* **What you need to do**: Each line of the data must be written out again verbatim; no image belongs in the copy.

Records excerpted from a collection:
────────────────────
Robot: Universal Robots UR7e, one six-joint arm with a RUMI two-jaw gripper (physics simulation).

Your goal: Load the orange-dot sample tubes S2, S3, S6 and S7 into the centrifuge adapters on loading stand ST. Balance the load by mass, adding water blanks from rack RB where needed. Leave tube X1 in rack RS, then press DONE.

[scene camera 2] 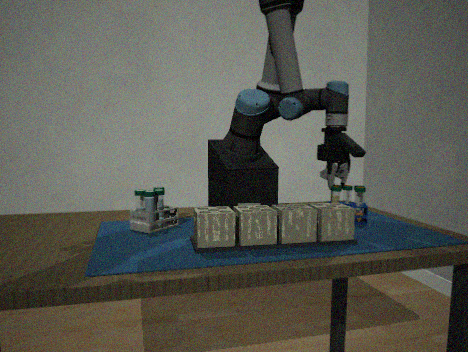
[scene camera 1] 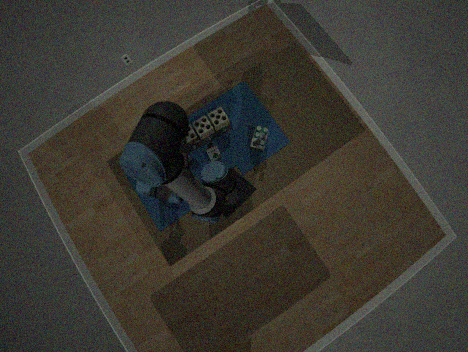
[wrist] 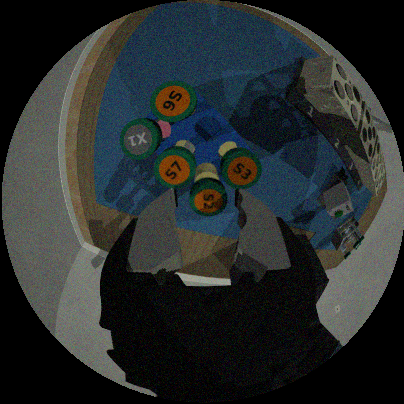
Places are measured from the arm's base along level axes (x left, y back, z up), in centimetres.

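Pixels of known places: gripper, fingertip midpoint: [scene camera 2: 336,189] [wrist: 205,190]; arm's base, link origin: [scene camera 2: 240,151] [scene camera 1: 231,191].
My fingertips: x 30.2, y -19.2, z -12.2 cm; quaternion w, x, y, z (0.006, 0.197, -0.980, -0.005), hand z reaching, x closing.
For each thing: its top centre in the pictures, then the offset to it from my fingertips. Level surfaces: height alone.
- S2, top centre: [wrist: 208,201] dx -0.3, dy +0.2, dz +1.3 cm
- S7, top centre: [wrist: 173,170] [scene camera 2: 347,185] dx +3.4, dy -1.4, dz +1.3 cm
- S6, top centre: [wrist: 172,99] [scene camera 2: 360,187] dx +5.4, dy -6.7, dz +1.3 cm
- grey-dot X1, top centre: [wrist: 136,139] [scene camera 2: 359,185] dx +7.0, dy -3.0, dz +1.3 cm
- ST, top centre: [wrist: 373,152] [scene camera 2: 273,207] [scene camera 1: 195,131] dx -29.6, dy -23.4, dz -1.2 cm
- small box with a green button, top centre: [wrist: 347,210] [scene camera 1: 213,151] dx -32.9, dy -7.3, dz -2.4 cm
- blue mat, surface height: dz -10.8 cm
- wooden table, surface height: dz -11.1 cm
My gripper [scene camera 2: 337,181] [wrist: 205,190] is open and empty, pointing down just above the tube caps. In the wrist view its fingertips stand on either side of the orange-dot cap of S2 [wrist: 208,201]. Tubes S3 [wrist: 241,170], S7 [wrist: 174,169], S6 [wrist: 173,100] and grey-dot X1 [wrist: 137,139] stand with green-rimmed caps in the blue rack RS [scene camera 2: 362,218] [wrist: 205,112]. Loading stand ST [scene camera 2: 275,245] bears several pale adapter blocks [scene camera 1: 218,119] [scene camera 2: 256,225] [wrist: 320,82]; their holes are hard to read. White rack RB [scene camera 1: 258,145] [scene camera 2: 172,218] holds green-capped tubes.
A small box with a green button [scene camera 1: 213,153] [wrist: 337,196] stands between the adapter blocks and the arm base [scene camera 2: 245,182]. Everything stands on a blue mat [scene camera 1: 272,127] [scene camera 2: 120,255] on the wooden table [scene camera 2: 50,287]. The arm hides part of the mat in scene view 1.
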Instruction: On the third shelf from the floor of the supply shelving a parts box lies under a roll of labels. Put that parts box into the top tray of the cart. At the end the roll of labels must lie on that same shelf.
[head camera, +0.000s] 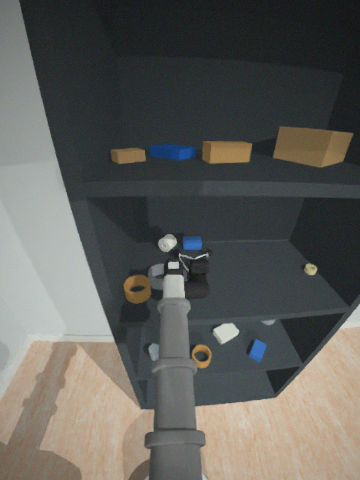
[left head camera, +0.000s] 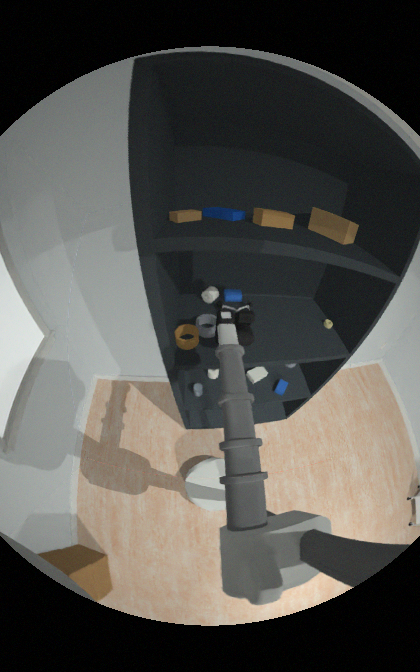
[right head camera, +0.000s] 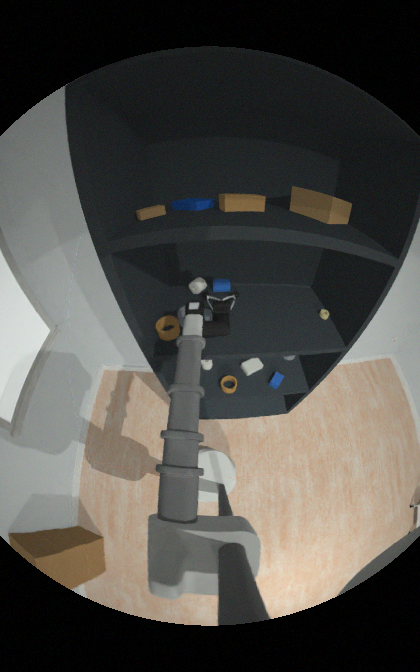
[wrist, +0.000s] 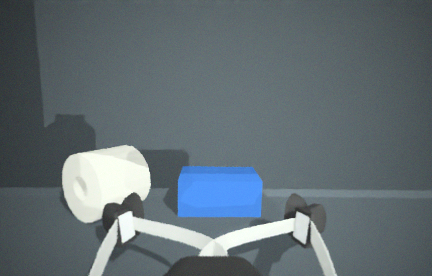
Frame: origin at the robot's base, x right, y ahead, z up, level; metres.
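Seen in the pictures: gripper, fingertip midpoint: (head camera: 192, 250) (wrist: 214, 210).
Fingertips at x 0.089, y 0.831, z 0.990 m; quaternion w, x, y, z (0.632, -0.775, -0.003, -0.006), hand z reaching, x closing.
Observation:
Offsets run from my fingertips to a thing's top centre. "pt": to the spot under its first point. Level surfaces: height alone.
The blue parts box {dx +0.005, dy +0.074, dz +0.013 m} (head camera: 192, 243) (left head camera: 233, 295) (right head camera: 221, 285) (wrist: 220, 195) lies near the back of the third shelf {dz -0.027 m} (head camera: 260, 280), with nothing on top of it. The white roll of labels {pt dx -0.117, dy +0.018, dz +0.029 m} (head camera: 167, 243) (left head camera: 210, 294) (right head camera: 198, 285) (wrist: 106, 182) lies on its side on the same shelf, left of the box and apart from it. My gripper (head camera: 194, 255) (left head camera: 236, 306) (right head camera: 221, 297) (wrist: 214, 210) is open and empty. Its fingers are spread wide in front of the box, wider than the box looks in the wrist view; the left fingertip overlaps the roll's lower right edge there.
An orange ring (head camera: 137, 289) and a grey ring (left head camera: 206, 326) stand left of my wrist; a small yellow roll {dx +0.524, dy -0.131, dz -0.002 m} (head camera: 310, 269) lies at the right. The shelf above, with brown boxes {dx +0.065, dy -0.139, dz +0.482 m} (head camera: 226, 152), overhangs the arm. Part of a white object (left head camera: 416, 510) shows at the far right edge.

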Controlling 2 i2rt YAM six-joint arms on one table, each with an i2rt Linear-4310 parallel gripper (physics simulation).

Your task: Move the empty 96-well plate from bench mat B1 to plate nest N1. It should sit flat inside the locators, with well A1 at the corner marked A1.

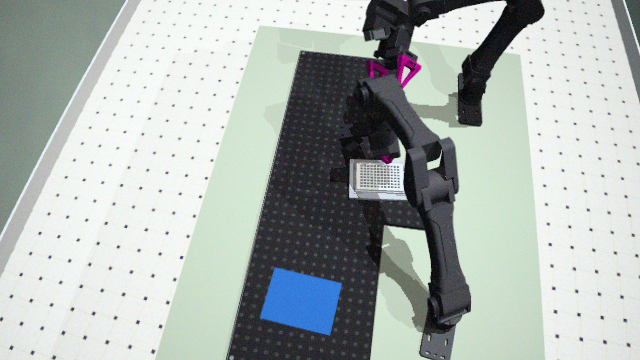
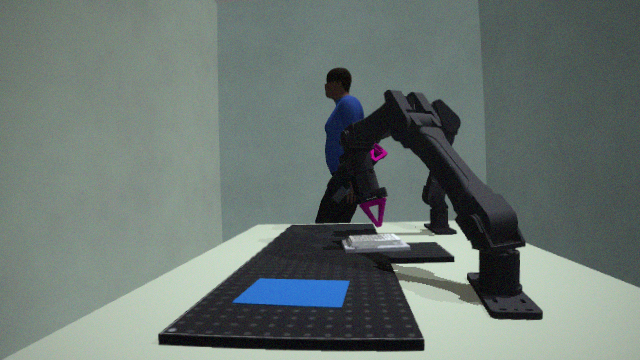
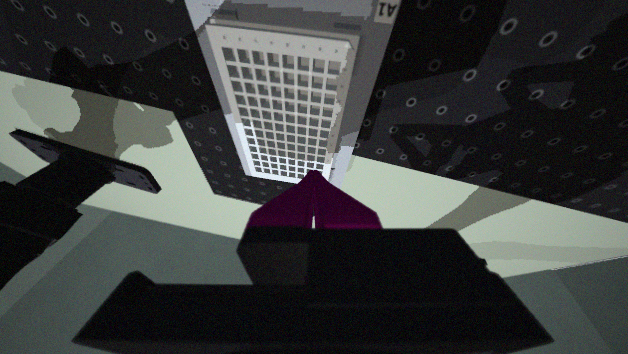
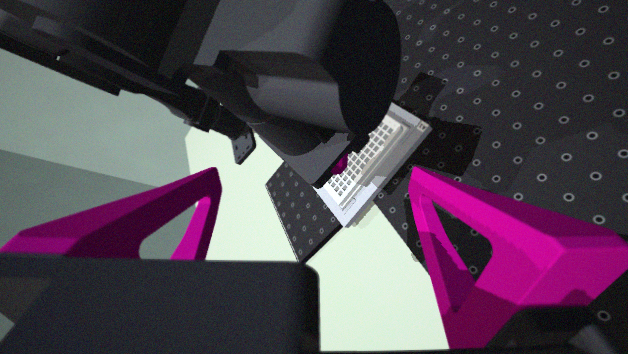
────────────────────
* **Written response**:
Robot: Universal Robots UR7e, one six-joint arm with a RUMI two-jaw gripper (physics simulation).

Your goal: Load the orange-dot sample tubes S2, S3, S6 and S7 into the centrifuge adapters on loading stand ST. Balance the load by mass, adding water blanks from rack RB where needed. Leave tube X1 in rack RS, then press DONE.

[scene camera 2] 
[scene camera 1] 
[wrist] 
Places are measured from the arm's base along level axes (x left, y back, z up), in centimetres.

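Pixels of known places: gripper, fingertip midpoint: [scene camera 2: 336,189] [wrist: 205,190]; arm's base, link origin: [scene camera 2: 240,151] [scene camera 1: 231,191].
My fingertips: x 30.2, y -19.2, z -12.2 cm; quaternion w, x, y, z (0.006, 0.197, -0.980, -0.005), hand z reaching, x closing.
For each thing: its top centre in the pictures, then the offset to it from my fingertips. Level surfaces: height alone.
- S2, top centre: [wrist: 208,201] dx -0.3, dy +0.2, dz +1.3 cm
- S7, top centre: [wrist: 173,170] [scene camera 2: 347,185] dx +3.4, dy -1.4, dz +1.3 cm
- S6, top centre: [wrist: 172,99] [scene camera 2: 360,187] dx +5.4, dy -6.7, dz +1.3 cm
- grey-dot X1, top centre: [wrist: 136,139] [scene camera 2: 359,185] dx +7.0, dy -3.0, dz +1.3 cm
- ST, top centre: [wrist: 373,152] [scene camera 2: 273,207] [scene camera 1: 195,131] dx -29.6, dy -23.4, dz -1.2 cm
- small box with a green button, top centre: [wrist: 347,210] [scene camera 1: 213,151] dx -32.9, dy -7.3, dz -2.4 cm
- blue mat, surface height: dz -10.8 cm
- wooden table, surface height: dz -11.1 cm
My gripper [scene camera 2: 337,181] [wrist: 205,190] is open and empty, pointing down just above the tube caps. In the wrist view its fingertips stand on either side of the orange-dot cap of S2 [wrist: 208,201]. Tubes S3 [wrist: 241,170], S7 [wrist: 174,169], S6 [wrist: 173,100] and grey-dot X1 [wrist: 137,139] stand with green-rimmed caps in the blue rack RS [scene camera 2: 362,218] [wrist: 205,112]. Loading stand ST [scene camera 2: 275,245] bears several pale adapter blocks [scene camera 1: 218,119] [scene camera 2: 256,225] [wrist: 320,82]; their holes are hard to read. White rack RB [scene camera 1: 258,145] [scene camera 2: 172,218] holds green-capped tubes.
A small box with a green button [scene camera 1: 213,153] [wrist: 337,196] stands between the adapter blocks and the arm base [scene camera 2: 245,182]. Everything stands on a blue mat [scene camera 1: 272,127] [scene camera 2: 120,255] on the wooden table [scene camera 2: 50,287]. The arm hides part of the mat in scene view 1.
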Instruction: On the third shelf from the floor of the supply shelving a parts box lies under a roll of labels. Put that parts box into the top tray of the cart. At the end the roll of labels must lie on that same shelf.
[head camera, +0.000s] 
[left head camera, +0.000s] 
[right head camera, +0.000s] 
[wrist, +0.000s] 
Frame: origin at the robot's base, x right, y ahead, z up, level; metres.
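Seen in the pictures: gripper, fingertip midpoint: (head camera: 192, 250) (wrist: 214, 210).
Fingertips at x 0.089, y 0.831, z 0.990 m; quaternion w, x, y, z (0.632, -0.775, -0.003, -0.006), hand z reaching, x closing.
Observation:
Offsets run from my fingertips to a thing's top centre. "pt": to the spot under its first point. Level surfaces: height alone.
The blue parts box {dx +0.005, dy +0.074, dz +0.013 m} (head camera: 192, 243) (left head camera: 233, 295) (right head camera: 221, 285) (wrist: 220, 195) lies near the back of the third shelf {dz -0.027 m} (head camera: 260, 280), with nothing on top of it. The white roll of labels {pt dx -0.117, dy +0.018, dz +0.029 m} (head camera: 167, 243) (left head camera: 210, 294) (right head camera: 198, 285) (wrist: 106, 182) lies on its side on the same shelf, left of the box and apart from it. My gripper (head camera: 194, 255) (left head camera: 236, 306) (right head camera: 221, 297) (wrist: 214, 210) is open and empty. Its fingers are spread wide in front of the box, wider than the box looks in the wrist view; the left fingertip overlaps the roll's lower right edge there.
An orange ring (head camera: 137, 289) and a grey ring (left head camera: 206, 326) stand left of my wrist; a small yellow roll {dx +0.524, dy -0.131, dz -0.002 m} (head camera: 310, 269) lies at the right. The shelf above, with brown boxes {dx +0.065, dy -0.139, dz +0.482 m} (head camera: 226, 152), overhangs the arm. Part of a white object (left head camera: 416, 510) shows at the far right edge.
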
Controlling 2 i2rt YAM six-joint arms on one table, each with an i2rt Linear-4310 parallel gripper (physics simulation).

Your task: Move the empty 96-well plate from bench mat B1 to plate nest N1. It should sit flat inside the locators, with well A1 at the corner marked A1.

Exercise complete, with nothing further to add.